● **Task statement**
Lines that include "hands" make up the answer; copy all of them from the data below.

● **Records for the exercise**
....

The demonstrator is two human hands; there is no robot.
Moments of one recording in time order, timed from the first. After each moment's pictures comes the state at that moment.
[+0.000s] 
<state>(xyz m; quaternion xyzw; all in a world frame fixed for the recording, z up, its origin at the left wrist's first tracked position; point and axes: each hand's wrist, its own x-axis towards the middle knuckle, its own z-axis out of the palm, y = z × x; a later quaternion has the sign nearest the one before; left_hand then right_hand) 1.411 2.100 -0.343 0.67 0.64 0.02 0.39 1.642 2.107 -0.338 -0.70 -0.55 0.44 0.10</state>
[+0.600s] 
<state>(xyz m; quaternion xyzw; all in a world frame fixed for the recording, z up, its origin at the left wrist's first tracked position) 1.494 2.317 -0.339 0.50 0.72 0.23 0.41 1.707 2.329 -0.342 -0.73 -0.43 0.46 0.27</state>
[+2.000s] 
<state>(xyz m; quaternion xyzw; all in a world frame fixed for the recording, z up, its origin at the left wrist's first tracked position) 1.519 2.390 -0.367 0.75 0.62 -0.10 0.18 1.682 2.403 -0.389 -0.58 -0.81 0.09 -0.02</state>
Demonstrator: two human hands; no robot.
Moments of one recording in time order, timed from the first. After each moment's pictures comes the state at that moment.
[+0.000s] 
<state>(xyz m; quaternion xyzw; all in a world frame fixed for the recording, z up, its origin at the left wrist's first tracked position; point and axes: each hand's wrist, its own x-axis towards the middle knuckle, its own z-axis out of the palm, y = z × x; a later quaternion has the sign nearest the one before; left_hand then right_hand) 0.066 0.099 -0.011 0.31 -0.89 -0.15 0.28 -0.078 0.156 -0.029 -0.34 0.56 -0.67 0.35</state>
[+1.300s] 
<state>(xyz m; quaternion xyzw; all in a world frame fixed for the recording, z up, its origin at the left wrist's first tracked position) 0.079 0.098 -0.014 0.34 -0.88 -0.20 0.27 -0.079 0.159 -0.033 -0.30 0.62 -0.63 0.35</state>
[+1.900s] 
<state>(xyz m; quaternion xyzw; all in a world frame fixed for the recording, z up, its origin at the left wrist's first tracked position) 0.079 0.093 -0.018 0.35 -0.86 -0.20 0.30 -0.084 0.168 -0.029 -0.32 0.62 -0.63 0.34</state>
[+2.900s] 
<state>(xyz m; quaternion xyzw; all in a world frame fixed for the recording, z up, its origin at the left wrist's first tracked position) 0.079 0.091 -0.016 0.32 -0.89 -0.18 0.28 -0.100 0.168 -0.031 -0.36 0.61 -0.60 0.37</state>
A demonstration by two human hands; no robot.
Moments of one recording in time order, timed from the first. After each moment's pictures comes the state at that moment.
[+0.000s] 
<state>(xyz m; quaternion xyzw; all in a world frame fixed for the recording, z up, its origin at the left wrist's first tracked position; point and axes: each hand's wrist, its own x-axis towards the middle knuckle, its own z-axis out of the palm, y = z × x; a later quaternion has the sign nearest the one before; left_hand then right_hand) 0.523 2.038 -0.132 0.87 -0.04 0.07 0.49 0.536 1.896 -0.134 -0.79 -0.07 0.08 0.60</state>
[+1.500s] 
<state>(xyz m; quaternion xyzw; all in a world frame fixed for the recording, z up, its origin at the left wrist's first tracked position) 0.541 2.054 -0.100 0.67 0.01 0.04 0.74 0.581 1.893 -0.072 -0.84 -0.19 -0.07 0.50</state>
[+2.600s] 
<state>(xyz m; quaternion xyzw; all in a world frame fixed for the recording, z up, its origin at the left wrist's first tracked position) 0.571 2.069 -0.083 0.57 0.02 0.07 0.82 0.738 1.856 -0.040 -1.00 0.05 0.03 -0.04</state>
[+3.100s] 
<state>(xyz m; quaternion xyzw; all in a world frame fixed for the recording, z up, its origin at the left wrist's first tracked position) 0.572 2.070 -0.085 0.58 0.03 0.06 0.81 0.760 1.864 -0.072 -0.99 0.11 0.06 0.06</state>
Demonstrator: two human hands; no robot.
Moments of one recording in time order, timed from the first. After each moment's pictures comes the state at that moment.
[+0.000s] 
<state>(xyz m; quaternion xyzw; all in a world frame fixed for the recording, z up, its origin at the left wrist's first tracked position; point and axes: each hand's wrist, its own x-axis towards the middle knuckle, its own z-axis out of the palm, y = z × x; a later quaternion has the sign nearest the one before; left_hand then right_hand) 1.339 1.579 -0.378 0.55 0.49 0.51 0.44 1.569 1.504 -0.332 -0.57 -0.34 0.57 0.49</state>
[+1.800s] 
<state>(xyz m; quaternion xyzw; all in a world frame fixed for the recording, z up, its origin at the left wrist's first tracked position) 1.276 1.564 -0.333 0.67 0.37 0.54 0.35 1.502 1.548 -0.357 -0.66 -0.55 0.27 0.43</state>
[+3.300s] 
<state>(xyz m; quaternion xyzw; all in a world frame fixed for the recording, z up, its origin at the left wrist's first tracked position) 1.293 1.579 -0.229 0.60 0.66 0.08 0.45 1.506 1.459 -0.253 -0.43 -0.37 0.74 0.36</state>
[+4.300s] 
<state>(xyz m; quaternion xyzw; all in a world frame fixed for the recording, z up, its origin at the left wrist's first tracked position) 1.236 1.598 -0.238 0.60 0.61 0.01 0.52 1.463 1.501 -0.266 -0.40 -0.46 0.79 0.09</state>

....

● **The answer**
The demonstrator is two human hands; there is no robot.
Demonstrator: two human hands; no robot.
A demonstration by two human hands; no robot.
Demonstrator: two human hands; no robot.

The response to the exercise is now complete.